Obsesión

Uno de mis sueños por cumplir es escribir un «true crime». Me encantaría encerrarme un año, eso imagino en mis fabulosas fantasías, en una casa aislada, cerca del mar a pode ser, solo con los informes policiales, los testimonios de allegados, supervivientes, testigos, y componer el puzzle que siempre está detrás de un asesinato. La mente humana es oscura muchas veces y a mí me fascina indagar en esos ejemplares monstruosos que solo encuentran en el sufrimiento y la muerte de otros el placer que da sentido a su existencia.
Entiendo bien a Michelle Mcnamara.
Ella fue la última víctima del Asesino del Estado Dorado, nombre que acuñó para definir al asesino en serie que había atacado en numerosas ocasiones a mujeres y parejas en California. Me fascina el comienzo desde cero de esta blogger, investigadora aficionada, que siempre quiso escribir y empezó a hacerlo en 2007, rastreando con pasión y sagacidad algunos de los crímenes sin resolver más famosos de Estados Unidos. Poco a poco fue creando una comunidad de seguidores que se volvían adictos a su manera de contar aquellas historias tan siniestras. Era una brillante narradora, cercana y empática con las víctimas, a las que trataba de humanizar para que los lectores tomaran conciencia de que no eran cifras de una estadística negra, sino hombres y mujeres que se habían tropezado con el mismo demonio en su camino.
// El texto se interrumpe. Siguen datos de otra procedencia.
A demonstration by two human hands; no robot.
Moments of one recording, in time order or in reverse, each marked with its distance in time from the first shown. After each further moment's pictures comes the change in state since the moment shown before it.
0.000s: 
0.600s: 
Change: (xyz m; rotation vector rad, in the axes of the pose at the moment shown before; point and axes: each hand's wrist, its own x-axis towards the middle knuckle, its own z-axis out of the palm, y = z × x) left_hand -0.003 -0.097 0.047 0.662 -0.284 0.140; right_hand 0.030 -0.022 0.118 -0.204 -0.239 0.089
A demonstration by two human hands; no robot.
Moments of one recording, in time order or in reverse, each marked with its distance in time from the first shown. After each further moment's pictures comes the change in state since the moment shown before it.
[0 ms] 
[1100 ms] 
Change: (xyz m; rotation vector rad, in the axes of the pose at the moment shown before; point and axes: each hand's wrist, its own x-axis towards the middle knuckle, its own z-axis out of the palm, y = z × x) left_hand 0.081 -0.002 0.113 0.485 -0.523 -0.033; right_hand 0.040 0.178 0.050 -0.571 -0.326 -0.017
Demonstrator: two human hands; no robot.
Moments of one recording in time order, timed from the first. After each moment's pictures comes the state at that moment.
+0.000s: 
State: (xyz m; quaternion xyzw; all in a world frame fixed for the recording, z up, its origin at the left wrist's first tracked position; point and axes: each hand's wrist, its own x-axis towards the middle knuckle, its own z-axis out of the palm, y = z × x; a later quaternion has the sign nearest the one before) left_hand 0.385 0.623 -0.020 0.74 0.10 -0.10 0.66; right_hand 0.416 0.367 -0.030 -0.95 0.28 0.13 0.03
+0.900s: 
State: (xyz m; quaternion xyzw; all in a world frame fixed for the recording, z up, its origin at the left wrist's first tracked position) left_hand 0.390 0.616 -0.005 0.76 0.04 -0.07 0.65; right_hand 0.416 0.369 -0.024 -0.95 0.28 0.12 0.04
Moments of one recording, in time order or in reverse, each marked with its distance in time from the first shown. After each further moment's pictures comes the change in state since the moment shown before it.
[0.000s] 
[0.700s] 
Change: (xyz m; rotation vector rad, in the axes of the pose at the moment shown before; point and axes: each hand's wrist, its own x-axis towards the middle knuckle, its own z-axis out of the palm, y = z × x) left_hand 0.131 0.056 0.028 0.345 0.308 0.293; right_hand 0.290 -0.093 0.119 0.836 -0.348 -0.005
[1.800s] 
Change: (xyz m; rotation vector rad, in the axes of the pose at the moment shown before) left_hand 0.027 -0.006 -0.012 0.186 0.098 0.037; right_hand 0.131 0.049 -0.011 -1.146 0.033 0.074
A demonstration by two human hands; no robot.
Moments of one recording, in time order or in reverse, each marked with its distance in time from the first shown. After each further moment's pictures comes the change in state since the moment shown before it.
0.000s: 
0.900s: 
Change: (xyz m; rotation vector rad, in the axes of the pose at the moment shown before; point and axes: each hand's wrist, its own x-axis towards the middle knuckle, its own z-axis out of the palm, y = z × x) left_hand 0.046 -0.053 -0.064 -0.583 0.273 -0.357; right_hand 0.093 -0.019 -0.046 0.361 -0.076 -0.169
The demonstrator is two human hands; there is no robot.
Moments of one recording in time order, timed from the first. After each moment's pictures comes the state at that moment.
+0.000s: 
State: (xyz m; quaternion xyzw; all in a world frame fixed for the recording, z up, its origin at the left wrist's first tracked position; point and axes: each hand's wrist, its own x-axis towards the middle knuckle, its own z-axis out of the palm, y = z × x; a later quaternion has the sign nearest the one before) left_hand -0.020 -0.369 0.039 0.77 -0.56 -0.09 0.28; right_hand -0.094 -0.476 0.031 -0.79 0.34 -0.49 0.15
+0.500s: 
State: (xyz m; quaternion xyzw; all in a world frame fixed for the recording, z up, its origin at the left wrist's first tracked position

Un día recibió la oferta de una editora de un periódico famoso para ampliar su crónica del asesino que había aterrorizado a la población californiana en los años 70 y 80. Mcnamara redactó un brillante reportaje de cincuenta páginas que hiela la sangre desde sus primeras líneas, en las que cuenta cómo la primera víctima, una chica de quince años que estaba sola en casa, ensayaba una melodía al piano cuando le pareció escuchar ruidos en el jardín. La noche en que se publicó el artículo nació una autora reconocida. El entusiasmo de los lectores del diario se tradujo en una red de comentarios elogiosos, de nuevos admiradores de aquella escritora envolvente y capaz de hablar de la oscuridad con esa agudeza y brillantez que una de las editoras de HarperCollins reconoce no haber encontrado desde «A sangre fría» de Capote. Un agente literario le ofreció la posibilidad de vender la idea en forma de libro a una editorial y Mcnamara fue feliz. Se cumplía un sueño, el que acariciaba desde que de niña leía novelas de Agatha Christie en el porche de la solitaria casa donde pasaba las vacaciones con sus padres. Quiso escribir sobre crímenes desde que a los catorce años mataron a una vecina suya, a la que raptaron en la calle de al lado, y cuyo asesino nunca fue descubierto. La propia Michelle cuenta cómo acudió a esa calle y recogió del suelo trozos del walkman que la víctima llevaba puesto cuando la asaltaron.
Cuando firmó el contrato editorial comenzó su propio infierno. La obsesión fue apoderándose de ella poco a poco, conforme indagaba en aspectos más profundos de la trayectoria de aquel asesino que primero violaba chicas, luego a mujeres casadas con sus maridos en la casa y que, por último, mataba a las parejas a golpes. Investigar sobre esa violencia in crescendo, ese entrenamiento sádico, prolongado, fue devorando la propia vida de la escritora, que no dormía, que empezó a sentirse asediada por sus fantasmas y sin embargo era incapaz de desvincularse de aquel enigma. Mcnamara se había propuesto desenmascarar al monstruo, por mucho que el delito hubiera prescrito, como un deber moral hacia las víctimas. Contactó con los policías que llevaron el caso, logró que le dejaran acceder a las treinta y siete cajas de documentos, objetos personales y fotografías relacionadas con los crímenes. Batas con bordados, bolsos de flecos, imágenes en que queda claro que aquella criatura violenta y escurridiza deshacía a golpes no solo los rostros y los cuerpos de mujeres y hombres, sino también el centro emocional de las vidas de sus víctimas, como si odiaría profundamente las casas con jardín, la vida idílica junto al mar de esas parejas. Ese proceso fue devastador, su propia noche del alma, el cierre perfecto para una novela tan oscura como el itinerario sangriento del asesino al que perseguía. Mcnamara murió de un infarto mientras dormía, cuando le faltaba poco para entregar su libro.
Nadie que no sea la propia vida y sus misterios se hubiera atrevido a cerrar la historia con un final así.
Os recomiendo encarecidamente a los amantes de investigaciones criminales la docuserie de HBO, «El asesino sin rostro», acerca de la vida, la obra y la muerte de Michelle Mcnamara.